#### WORK ITEM
Please write out all the data exactly as shown.

### SUPPLIED DATA ###

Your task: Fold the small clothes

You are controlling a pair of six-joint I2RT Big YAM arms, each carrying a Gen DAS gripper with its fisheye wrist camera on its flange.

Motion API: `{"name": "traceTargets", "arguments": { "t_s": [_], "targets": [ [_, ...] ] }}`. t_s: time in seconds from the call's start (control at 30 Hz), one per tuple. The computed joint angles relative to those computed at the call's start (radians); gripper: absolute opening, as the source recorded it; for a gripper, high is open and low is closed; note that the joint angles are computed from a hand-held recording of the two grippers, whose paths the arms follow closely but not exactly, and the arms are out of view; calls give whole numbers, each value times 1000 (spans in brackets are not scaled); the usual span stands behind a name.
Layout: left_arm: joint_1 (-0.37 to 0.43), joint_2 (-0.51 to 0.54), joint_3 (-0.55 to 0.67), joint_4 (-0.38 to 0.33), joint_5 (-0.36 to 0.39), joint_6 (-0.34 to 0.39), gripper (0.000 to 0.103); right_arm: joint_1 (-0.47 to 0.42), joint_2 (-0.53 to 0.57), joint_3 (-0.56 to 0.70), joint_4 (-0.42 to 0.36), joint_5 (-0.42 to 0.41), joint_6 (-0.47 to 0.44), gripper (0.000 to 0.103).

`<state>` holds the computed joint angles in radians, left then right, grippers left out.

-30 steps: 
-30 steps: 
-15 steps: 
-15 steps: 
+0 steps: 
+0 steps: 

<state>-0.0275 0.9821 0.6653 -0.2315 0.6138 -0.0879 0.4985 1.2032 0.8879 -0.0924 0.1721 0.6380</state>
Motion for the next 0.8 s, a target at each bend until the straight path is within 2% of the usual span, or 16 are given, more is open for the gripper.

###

#### TASK RESPONSE
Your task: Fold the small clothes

You are controlling a pair of six-joint I2RT Big YAM arms, each carrying a Gen DAS gripper with its fisheye wrist camera on its flange.

Motion API: `{"name": "traceTargets", "arguments": { "t_s": [_], "targets": [ [_, ...] ] }}`. t_s: time in seconds from the call's start (control at 30 Hz), one per tuple. The computed joint angles relative to those computed at the call's start (radians); gripper: absolute opening, as the source recorded it; for a gripper, high is open and low is closed; note that the joint angles are computed from a hand-held recording of the two grippers, whose paths the arms follow closely but not exactly, and the arms are out of view; calls give whole numbers, each value times 1000 (spans in brackets are not scaled); the usual span stands behind a name.
Layout: left_arm: joint_1 (-0.37 to 0.43), joint_2 (-0.51 to 0.54), joint_3 (-0.55 to 0.67), joint_4 (-0.38 to 0.33), joint_5 (-0.36 to 0.39), joint_6 (-0.34 to 0.39), gripper (0.000 to 0.103); right_arm: joint_1 (-0.47 to 0.42), joint_2 (-0.53 to 0.57), joint_3 (-0.56 to 0.70), joint_4 (-0.42 to 0.36), joint_5 (-0.42 to 0.41), joint_6 (-0.47 to 0.44), gripper (0.000 to 0.103).

`<state>` holds the computed joint angles in radians, left then right, grippers left out.

-30 steps: 
-30 steps: 
-15 steps: 
-15 steps: 
+0 steps: 
+0 steps: 

<state>-0.0275 0.9821 0.6653 -0.2315 0.6138 -0.0879 0.4985 1.2032 0.8879 -0.0924 0.1721 0.6380</state>
Motion for the next 0.8 s, a target at each bend until the straight path is within 2% of the usual span, or 16 are given, more is open for the gripper.

This exercise requires no additional answer.